• [What the task asks]
Only the lines holding "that" are wanted; find them in the listing and return each one.

• [Data]

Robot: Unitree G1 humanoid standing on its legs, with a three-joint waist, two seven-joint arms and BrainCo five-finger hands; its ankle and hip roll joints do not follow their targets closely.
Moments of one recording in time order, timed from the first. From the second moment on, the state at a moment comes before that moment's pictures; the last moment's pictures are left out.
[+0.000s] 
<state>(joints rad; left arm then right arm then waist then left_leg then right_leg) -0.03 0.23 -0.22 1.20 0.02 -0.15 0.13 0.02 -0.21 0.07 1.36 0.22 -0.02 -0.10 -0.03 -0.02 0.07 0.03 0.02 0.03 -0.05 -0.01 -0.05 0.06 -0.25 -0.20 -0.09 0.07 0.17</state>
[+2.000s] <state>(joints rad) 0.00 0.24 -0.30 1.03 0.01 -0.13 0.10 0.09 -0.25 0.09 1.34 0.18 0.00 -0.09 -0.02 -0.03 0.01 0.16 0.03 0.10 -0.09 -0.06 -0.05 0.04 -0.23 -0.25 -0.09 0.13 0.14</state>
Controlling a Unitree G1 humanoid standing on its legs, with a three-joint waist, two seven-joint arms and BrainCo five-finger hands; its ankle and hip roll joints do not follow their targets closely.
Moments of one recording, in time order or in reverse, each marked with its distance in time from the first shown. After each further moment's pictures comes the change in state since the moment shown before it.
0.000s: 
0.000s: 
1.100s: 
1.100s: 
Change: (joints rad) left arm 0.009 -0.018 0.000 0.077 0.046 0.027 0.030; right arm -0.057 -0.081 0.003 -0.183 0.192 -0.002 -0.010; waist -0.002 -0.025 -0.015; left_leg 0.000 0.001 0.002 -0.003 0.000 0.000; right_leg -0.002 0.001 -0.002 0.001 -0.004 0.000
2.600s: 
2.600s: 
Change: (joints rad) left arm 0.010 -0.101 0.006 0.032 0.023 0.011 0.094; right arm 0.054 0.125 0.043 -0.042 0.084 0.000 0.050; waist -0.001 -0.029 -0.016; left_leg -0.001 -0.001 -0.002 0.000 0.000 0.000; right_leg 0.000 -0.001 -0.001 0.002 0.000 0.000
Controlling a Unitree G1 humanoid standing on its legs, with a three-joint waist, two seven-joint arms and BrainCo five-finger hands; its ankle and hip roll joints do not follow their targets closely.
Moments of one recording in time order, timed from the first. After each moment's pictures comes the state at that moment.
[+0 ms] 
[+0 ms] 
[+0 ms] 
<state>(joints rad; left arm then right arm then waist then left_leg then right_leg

• [Completed task]
Moments of one recording in time order, timed from the first. From the second moment on, the state at a moment comes before that moment's pictures; the last moment's pictures are left out.
Moments of one recording in time order, timed from the first. After each moment's pictures comes the state at that moment.

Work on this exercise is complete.